Anew study on linguistics and psychology by Tara McAllister Byun talks about how aggregating responses results in accurate models for linguistics research.
Modeling studies have shown that even when individual responses to a task are not highly accurate, aggregated or crowdsourced responses from a large number of people generally converge with those of experts. In this study, the researchers tested the validity of having AMT users rate speech sounds, compared with ratings collected from experienced listeners.

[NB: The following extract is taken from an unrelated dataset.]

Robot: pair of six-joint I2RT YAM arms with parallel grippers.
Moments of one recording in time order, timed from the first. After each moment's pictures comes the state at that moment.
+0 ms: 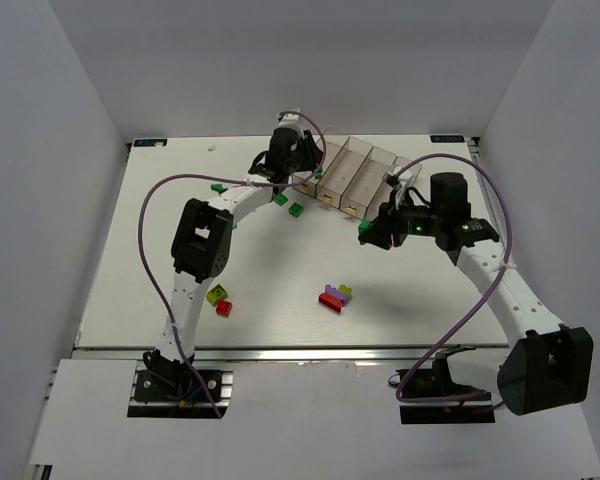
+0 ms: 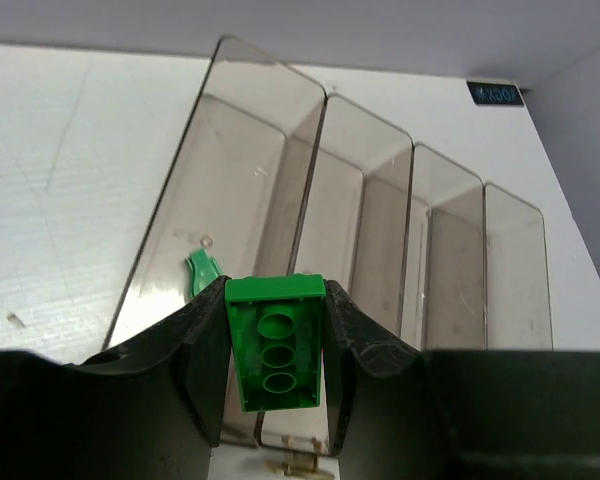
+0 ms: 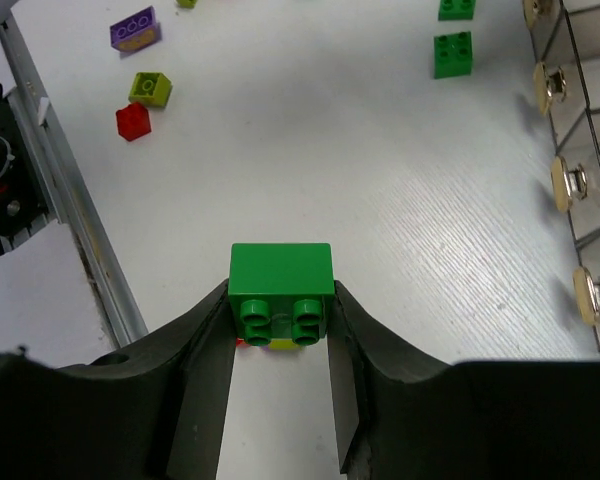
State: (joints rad) left arm -0.48 2.33 1.87 0.17 0.02 -0.49; right arm 0.25 1.21 0.99 -0.38 -0.84 -0.18
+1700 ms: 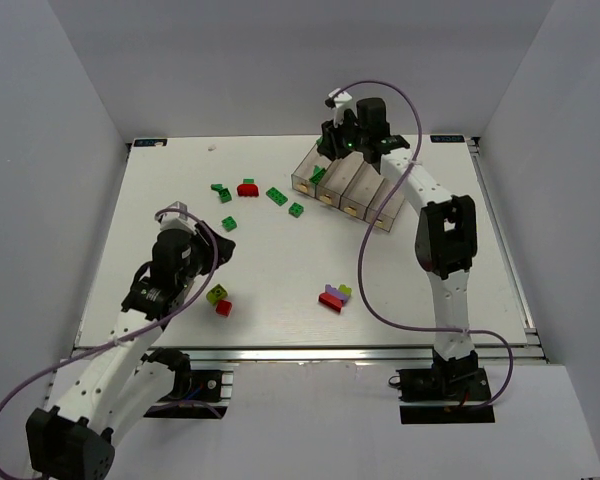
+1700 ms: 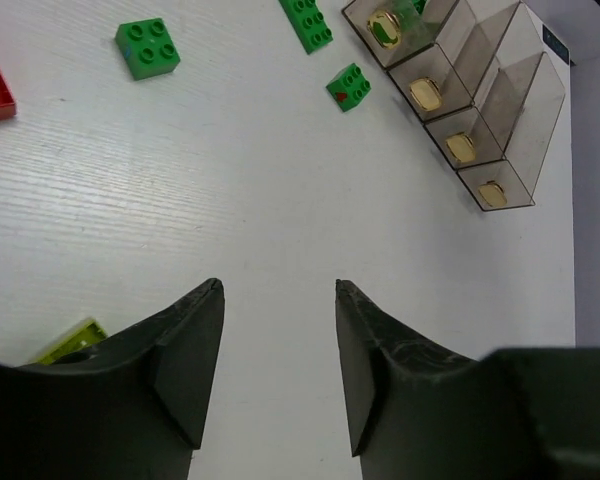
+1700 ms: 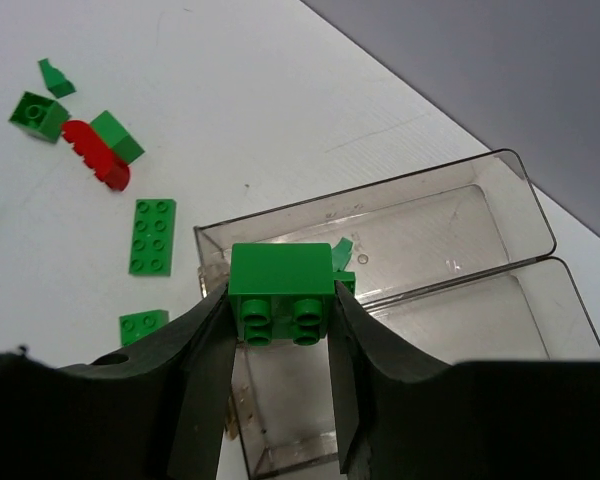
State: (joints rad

Listeners were asked to rate recordings of 100 words containing the “r” sound, collected from children with trouble pronouncing the sound and working to correct it in speech therapy. Twenty-five experienced listeners and 153 AMT listeners scored the “r” sounds as correct or incorrect. Data from experienced listeners were collected over a period of three months, while data gathering using AMT took a mere 23 hours.
The researchers found that when responses were aggregated, there was a very high level of overall agreement. When items were classified as correct or incorrect based on the majority vote across all listeners in a group, the AMT group and the experienced listener group were in agreement on all but seven of 100 items.
In a further analysis, the researchers sought to understand how many AMT listeners were needed to still get valid responses that converged with those of experienced listeners. They found that samples of nine or more AMT listeners demonstrate a level of performance consistent with typical expectations for experienced listeners.